I’m currently learning CUDA programming from the book “Professional CUDA C Programming” by John Cheng. While I was practising with the example, came across a concept of execution and verification of CUDA kernels.

I quote what the book says

“you can set the execution configuration to <<<1,1>>>, so you force the kernel to run with only one block and one thread. This emulates a sequential implementation. This is useful for debugging and verifying correct results. Also, this helps you verify that numeric results are bitwise exact from run-to-run if you encounter order of operations issues.”(Page: 39)

If I understood the literal meaning, the paragraph is saying, if we launch a kernel using just 1 block with just 1 thread (i.e. <<<1, 1>>>), then the cuda code will run sequentially like a CPU. In such a way, we can check, if the kernel is functionally correct.

I have used the following kernel, allocating 32 elements for each array

_global_ void sumArraysOnGPU(float *A, float *B, float *C) {

    int tid = threadIdx.x;
    
    C[tid] = A[tid] + B[tid]; // Perform element-wise addition
}

// Launch kernel from Host
sumArraysOnGPU<<<1, 1>>>(d_A, d_B, d_C); 

Now if we see the result, and the number of threads launched in the terminal

Screenshot from 2023-12-14 22-45-17

The output of the code confirms only one thread is launched, despite the vector size being 32. And sum between 0th index of d_A and d_B is only performed and stored in the 0th index of d_C (In Screenshot, Printed first 7 indices of the vector of GPU and CPU). But according to the book, it is supposed to be adding all 32 elements using just 1 thread in a sequential manner.

If I unrolled the “C[tid] = A[tid] + B[tid]” expression, probably it would make more sense. But in that chapter, the author said nothing about unrolling.

So did I understand the paragraph wrong? Or, is the paragraph itself wrong?

Thanks in advance!

Yes, a single thread kernel launch: <<<1,1>>> will guarantee C++ style sequential execution of your kernel code. The support for this claim comes from CUDA’s claimed adherence to C++.

However, that does not mean that the results will always be identical compared to any other kernel launch configuration.

When I am teaching CUDA, I usually advise people to hang onto their C++ knowledge. Don’t flush that and assume that everything is different, and there is weirdness lurking everywhere.

When you only launch one thread, that thread runs your kernel code, and then exits. It does not magically run it multiple times. (Pretty much like my C++ knowledge suggests to me. Just like the behavior of a C++ function call.)

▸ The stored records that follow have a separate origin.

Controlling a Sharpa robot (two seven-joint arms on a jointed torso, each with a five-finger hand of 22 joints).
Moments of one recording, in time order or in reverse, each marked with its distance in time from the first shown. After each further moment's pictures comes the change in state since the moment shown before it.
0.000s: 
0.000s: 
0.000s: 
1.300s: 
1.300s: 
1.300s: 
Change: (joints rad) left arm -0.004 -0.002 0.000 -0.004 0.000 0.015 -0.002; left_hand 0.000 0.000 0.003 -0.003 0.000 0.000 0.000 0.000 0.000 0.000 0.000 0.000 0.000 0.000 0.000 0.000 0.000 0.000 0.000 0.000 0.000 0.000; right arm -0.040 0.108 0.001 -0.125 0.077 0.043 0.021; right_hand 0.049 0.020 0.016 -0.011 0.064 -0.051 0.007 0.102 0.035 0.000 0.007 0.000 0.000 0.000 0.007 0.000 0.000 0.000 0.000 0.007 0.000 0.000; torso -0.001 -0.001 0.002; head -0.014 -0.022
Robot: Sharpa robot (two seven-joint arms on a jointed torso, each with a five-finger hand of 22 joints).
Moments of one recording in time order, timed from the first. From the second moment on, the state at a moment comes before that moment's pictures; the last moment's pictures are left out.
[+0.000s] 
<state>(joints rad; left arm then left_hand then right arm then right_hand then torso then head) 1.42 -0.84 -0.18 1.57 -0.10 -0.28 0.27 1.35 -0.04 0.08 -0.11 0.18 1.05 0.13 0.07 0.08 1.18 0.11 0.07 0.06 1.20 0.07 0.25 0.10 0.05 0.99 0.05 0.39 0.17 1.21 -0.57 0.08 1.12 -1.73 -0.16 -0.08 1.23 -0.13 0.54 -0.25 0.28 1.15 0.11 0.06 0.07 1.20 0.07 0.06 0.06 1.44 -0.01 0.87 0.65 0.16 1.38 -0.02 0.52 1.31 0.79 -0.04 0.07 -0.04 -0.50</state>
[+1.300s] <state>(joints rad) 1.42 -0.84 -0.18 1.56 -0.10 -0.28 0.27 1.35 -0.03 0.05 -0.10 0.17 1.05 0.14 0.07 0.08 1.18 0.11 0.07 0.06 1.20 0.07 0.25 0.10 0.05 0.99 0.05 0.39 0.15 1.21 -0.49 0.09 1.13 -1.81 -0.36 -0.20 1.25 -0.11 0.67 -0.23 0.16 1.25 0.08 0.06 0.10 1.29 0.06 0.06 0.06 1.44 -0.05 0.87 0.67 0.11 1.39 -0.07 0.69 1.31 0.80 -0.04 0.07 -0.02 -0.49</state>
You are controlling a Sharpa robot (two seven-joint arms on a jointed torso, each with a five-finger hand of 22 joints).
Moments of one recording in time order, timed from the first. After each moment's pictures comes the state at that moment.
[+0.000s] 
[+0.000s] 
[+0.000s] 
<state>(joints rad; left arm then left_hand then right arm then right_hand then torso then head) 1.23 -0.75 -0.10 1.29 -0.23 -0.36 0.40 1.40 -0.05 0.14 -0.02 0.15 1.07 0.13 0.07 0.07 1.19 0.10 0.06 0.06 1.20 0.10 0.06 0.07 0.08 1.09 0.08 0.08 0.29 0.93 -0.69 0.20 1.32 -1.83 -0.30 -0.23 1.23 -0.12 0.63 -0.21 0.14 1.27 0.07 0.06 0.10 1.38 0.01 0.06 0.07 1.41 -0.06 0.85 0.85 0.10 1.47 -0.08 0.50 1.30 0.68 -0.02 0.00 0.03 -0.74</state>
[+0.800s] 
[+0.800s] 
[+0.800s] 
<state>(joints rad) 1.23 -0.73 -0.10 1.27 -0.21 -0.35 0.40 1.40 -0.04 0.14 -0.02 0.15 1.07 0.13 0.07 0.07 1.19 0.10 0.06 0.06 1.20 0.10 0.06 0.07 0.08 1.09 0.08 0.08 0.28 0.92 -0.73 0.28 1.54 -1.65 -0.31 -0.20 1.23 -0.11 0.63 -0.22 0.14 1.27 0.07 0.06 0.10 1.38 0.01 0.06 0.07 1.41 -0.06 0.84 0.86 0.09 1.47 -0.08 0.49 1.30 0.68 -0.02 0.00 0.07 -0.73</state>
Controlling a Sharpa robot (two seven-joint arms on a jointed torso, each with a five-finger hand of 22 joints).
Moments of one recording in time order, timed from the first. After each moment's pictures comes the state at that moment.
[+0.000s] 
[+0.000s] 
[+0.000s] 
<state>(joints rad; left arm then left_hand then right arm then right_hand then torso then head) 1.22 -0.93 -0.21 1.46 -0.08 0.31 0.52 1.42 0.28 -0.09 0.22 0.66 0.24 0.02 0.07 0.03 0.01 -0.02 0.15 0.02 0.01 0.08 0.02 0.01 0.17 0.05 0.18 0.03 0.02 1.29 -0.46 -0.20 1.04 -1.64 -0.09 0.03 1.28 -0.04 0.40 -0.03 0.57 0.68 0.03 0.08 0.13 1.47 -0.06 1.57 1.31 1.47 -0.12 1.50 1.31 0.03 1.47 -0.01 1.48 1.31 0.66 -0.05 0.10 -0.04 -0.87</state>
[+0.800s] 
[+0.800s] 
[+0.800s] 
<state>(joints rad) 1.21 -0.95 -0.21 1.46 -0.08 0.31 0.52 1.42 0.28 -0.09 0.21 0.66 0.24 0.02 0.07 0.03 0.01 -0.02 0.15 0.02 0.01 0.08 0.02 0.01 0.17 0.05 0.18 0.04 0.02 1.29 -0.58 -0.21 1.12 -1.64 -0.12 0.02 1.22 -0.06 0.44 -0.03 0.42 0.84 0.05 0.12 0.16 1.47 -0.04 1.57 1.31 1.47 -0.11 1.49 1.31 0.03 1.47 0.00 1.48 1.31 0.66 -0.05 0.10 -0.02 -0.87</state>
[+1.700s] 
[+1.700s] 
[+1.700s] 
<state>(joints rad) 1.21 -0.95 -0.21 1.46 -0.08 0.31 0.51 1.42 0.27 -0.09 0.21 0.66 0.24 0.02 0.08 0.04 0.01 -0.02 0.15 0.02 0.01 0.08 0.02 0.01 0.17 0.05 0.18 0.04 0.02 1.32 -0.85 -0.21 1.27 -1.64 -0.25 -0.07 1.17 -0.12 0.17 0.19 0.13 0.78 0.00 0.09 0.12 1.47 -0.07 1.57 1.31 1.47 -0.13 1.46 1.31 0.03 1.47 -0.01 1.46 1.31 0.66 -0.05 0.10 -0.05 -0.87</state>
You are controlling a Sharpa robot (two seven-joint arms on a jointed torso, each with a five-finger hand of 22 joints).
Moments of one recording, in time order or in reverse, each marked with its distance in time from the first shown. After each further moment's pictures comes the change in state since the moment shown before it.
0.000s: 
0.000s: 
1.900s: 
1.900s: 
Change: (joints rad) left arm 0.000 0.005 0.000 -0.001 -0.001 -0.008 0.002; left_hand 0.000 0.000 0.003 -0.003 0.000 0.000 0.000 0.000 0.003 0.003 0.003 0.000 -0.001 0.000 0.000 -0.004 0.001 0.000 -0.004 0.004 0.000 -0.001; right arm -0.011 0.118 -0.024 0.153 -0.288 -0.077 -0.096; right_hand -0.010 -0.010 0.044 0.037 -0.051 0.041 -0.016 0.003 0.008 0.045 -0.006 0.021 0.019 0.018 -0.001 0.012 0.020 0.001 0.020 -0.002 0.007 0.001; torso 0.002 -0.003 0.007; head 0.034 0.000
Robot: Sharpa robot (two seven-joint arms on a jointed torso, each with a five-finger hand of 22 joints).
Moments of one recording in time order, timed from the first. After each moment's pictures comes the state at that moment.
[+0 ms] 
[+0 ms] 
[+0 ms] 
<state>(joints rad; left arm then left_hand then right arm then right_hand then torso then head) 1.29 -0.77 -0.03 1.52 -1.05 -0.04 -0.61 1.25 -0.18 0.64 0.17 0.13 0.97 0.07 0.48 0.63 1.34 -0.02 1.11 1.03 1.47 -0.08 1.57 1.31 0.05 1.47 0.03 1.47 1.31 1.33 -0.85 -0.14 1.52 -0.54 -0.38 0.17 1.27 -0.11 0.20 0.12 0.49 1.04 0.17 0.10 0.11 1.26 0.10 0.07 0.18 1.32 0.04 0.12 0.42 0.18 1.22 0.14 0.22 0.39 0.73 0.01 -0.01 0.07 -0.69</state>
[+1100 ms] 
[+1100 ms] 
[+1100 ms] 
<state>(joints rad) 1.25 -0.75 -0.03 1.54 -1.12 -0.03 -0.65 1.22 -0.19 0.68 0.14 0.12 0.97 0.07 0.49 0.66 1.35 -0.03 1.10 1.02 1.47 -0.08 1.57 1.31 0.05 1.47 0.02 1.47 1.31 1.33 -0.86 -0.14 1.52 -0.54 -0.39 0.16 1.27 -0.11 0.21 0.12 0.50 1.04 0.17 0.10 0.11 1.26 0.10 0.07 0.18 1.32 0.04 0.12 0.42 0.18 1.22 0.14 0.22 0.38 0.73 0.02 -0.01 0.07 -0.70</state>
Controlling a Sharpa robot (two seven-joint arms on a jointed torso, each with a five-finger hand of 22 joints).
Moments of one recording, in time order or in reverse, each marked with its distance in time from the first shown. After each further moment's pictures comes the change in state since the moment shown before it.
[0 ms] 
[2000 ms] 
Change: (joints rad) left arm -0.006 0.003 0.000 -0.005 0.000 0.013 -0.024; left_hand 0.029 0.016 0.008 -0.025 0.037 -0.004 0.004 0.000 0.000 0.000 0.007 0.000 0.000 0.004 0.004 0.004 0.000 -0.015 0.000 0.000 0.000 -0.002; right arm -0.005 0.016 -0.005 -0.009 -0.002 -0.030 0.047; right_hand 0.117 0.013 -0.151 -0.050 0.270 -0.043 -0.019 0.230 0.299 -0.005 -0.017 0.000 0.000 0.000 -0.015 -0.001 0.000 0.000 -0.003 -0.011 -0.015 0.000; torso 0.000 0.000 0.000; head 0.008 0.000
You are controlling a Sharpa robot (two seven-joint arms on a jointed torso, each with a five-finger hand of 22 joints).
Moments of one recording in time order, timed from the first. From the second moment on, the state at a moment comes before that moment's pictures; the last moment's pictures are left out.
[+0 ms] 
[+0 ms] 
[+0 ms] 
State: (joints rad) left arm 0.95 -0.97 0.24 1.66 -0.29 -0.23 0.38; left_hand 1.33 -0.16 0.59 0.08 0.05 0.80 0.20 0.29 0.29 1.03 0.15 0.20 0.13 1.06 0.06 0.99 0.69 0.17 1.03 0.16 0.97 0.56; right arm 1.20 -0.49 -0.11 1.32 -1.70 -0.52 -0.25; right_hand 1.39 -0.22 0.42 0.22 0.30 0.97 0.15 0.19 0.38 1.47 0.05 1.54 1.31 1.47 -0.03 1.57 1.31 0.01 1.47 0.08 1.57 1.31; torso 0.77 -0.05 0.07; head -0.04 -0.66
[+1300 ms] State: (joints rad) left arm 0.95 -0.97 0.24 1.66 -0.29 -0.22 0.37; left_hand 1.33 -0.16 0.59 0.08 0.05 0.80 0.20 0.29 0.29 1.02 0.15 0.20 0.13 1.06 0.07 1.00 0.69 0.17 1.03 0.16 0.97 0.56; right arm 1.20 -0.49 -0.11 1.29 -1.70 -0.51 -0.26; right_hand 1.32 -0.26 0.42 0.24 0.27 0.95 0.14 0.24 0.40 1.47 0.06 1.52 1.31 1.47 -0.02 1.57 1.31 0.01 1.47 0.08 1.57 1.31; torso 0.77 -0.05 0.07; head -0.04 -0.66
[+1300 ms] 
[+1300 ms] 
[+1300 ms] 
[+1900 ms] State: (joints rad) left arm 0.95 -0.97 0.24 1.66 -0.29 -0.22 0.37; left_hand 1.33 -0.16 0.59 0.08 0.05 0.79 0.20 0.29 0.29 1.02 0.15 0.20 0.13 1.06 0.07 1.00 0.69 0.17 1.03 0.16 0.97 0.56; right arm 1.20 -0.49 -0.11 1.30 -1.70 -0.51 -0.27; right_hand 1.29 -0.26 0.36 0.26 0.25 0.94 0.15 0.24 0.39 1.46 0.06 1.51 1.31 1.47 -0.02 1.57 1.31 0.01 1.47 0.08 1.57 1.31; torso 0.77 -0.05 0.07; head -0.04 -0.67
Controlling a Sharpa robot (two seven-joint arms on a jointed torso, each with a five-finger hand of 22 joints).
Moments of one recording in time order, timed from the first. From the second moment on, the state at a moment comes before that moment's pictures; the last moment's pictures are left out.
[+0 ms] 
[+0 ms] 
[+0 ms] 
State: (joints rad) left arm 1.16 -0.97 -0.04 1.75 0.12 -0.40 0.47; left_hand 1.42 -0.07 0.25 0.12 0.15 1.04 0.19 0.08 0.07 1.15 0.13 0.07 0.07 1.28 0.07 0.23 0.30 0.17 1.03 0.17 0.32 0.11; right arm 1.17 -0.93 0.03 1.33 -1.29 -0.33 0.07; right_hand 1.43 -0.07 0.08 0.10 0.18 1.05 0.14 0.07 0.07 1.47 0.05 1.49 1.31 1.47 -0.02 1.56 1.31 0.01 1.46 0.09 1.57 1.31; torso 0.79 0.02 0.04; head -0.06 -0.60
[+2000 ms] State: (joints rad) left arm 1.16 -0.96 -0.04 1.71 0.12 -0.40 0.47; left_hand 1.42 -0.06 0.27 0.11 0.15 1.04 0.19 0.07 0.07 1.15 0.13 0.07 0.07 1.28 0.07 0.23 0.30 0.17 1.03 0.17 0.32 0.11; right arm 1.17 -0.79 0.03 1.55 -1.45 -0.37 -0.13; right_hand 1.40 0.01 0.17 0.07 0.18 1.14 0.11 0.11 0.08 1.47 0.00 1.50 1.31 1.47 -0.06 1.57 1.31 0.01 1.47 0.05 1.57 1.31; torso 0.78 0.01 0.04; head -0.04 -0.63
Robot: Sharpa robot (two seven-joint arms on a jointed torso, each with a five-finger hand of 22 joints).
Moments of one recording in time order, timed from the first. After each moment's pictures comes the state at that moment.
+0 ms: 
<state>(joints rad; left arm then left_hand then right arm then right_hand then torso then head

If you want to write or design a CUDA kernel that will do the same amount of work regardless of grid size or kernel launch configuration, then the grid-stride loop methodology may be of interest.

But without a loop of some sort in your kernel code, the code will only be executed once, per thread. And if that code that is executed once only updates one location, then only one result or location will be updated/computed, if you launch with <<<1,1>>>.

In C++, I have never heard of unrolling applied to anything other than a loop. There is no loop there.

1 Like

Thank you for your response. I have some questions about your answer to make my understanding clear

Q1. Regarding the grid-stride loop methodology, am I correct in understanding that this technique allows a kernel to process the entire dataset efficiently, even when the kernel configuration is <<<1, 1>>>?

Q2: Regarding kernel verification using a single-thread configuration <<<1, 1>>>(from the book), am I correct to assume that this only checks the correctness of the kernel’s computation for a single element of the vector, rather than the entire vector?

Q3: Understood, since the ‘C[tid] = A[tid] + B[tid]’ is a single operation and not a loop, unrolling isn’t applicable. However, if I were to introduce a loop inside the kernel to handle multiple elements with a single thread, could loop unrolling be used in that scenario to optimize performance?

This article on grid-stride loops has helped me understand the fundamentals and benefits of the concept. However, I’ve asked the above questions to completely clear up any remaining confusion.

Thanks

No. It’s not necessarily efficient. <<<1,1>>> is never efficient. Ever. Ever. But it will process the entire dataset, or whatever you have set the for-loop limit to.

Yes, that seems like a reasonable summary to me. You have already proven to yourself that it does not, in the general case, process the entire dataset.

Loop unrolling can help with performance in various cases. The compiler will aggressively unroll loops for this purpose. It doesn’t generally require explicit help or instruction from you to do so.

Thank you for the explanation. I now have a clear understanding of the <<<1,1>>> configuration.

As for loop unrolling, I need to study further to understand its application better. For the time being, I’ll proceed with exploring other aspects of CUDA programming.

This topic was automatically closed 14 days after the last reply. New replies are no longer allowed.